O assunto adormeceu, mas acordou no princípio de Julho. O país todo mergulhou numa onda de calor que ajudaria a fazer do Verão de 1949 o terceiro mais quente desde que há séries meteorológicas nacionais em Portugal.
Os termómetros em Lisboa estiveram durante cinco dias acima dos 35oC e o assunto esteve na capa dos jornais em edições sucessivas. As notícias referem os lisboetas “em mangas de camisa, por soleiras de portas e bancos de jardim, sem o cachecol da gravata e suspirando por modelos paradisíacos de vestuário”. Falam também “na coragem com que muitas senhoras venceram a inexorável convenção do ‘parece mal’, deixando em casa as meias de seda ou de vidro”.
No dia 2 de Julho, um sábado, a região do Porto amanheceu quentíssima: às 9h a temperatura já ia em 31,9oC. Ao meio-dia, em Campo Maior estavam 41,1oC. Lisboa chegou aos 38,7oC. Na segunda-feira, dia 4, um “vento ardente”, trazendo a sensação de uma chuva de línguas de fogo, provocou o pânico na Fuzeta, Algarve. “O mulherio clamava que era o fim do mundo”, informava a reportagem do Diário de Notícias. Pelo menos até quinta-feira, dia 7, o calor continuava, com 41,5oC registados em Penela.
Não foi só Portugal a sofrer com a canícula. A onda de calor estendia-se por toda a Península Ibérica e em grande parte da Europa. Em Londres, a rega de jardins e campos de jogos chegou a ser proibida.
Ironicamente, o sol incandescente veio acompanhado do seu reverso: fortes trovoadas, que causaram estragos e mataram várias pessoas, apanhadas por raios ou “faíscas”.
Alguns agricultores rejubilaram, pois a chuva prometia acabar com uma prolongada seca, que já vinha do ano anterior. Foi um dos três períodos de grandes estiagens na década de 1940. A pior ocorrera entre 1943 e 1946, a seca mais longa e a segunda mais intensa nos 65 anos entre 1941 e 2006.
A despeito do calor e da falta de chuva, não há muitas notícias sobre incêndios florestais nessa altura. A explicação pode estar, em parte, na floresta em si.

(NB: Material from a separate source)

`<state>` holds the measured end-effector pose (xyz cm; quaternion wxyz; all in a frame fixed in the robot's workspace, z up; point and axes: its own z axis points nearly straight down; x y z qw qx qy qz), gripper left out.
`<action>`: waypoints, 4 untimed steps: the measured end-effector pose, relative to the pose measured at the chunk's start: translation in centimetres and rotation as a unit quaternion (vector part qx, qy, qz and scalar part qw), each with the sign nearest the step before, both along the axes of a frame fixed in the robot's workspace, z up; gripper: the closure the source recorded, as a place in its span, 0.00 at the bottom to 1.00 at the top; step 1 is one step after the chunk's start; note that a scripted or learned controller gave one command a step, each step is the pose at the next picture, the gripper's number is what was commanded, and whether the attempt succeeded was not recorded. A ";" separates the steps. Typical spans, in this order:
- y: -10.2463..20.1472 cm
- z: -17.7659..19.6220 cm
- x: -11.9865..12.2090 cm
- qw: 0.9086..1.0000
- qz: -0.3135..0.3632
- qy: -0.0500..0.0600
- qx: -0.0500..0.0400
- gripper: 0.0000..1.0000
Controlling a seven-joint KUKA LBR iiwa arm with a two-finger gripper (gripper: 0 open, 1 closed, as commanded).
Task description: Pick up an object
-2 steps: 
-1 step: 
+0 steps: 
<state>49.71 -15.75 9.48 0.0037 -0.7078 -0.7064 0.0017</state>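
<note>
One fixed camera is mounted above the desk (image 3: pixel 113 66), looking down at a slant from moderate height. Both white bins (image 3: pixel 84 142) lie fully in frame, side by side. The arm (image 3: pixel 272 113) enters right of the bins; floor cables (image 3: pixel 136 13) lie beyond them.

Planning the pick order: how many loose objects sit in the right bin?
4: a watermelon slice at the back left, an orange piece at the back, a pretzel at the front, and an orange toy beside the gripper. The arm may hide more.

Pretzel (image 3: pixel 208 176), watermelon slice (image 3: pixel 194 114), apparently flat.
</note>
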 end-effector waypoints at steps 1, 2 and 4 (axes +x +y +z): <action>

O país não estava tão arborizado como hoje e os matos estavam menos disponíveis para arder. “Havia um grande aproveitamento da biomassa”, explica Paulo Fernandes, do Departamento de Ciências Florestais e Arquitectura Paisagista da Universidade de Trás-os-Montes e Alto Douro. Os matos eram reduzidos pelo pastoreio ou ceifados para uso como fertilizante na agricultura, para a cama do gado ou para combustível doméstico.
Outro factor são as condições que facilitam os fogos – a temperatura, a humidade e o vento. Os três são a base de um índice de risco de incêndio largamente utilizado a nível mundial. Paulo Fernandes coordenou um estudo, que aguarda publicação, no qual foram calculados os índices de incêndio entre 1943 e 2011. O ano de 1949 não aparece como particularmente extraordinário. Nos baldios e matas nacionais – únicas áreas para as quais há dados sobre fogos antes de 1980 – arderam 2062 hectares. Em 1962, o ano com piores condições a seguir a 2005, arderam 11 mil hectares nas mesmas áreas sob regime florestal.
Com ou sem fogos, 1949 teve um Verão escaldante. O calor regressou em força na última semana de Julho. O recorde de temperatura desse ano foi registado no dia 27 desse mês, na estação de Alvega, no Ribatejo: 45,5oC.
O calor manteve-se praticamente constante ao longo de todo o mês de Agosto, em que a média das temperaturas máximas em todo o país foi de 31,6oC. Lisboa registou 21 dias com as máximas acima dos 30oC. Foi o segundo Agosto mais quente desde 1931, perdendo apenas para o fatídico ano de 2003.
Foi preciso que passassem quase seis décadas para que houvesse um Verão em que a temperatura média ao longo de Junho, Julho e Agosto fosse tão elevada como em 1949. Os anos de 2004 e 2005 ocuparam as primeiras posições.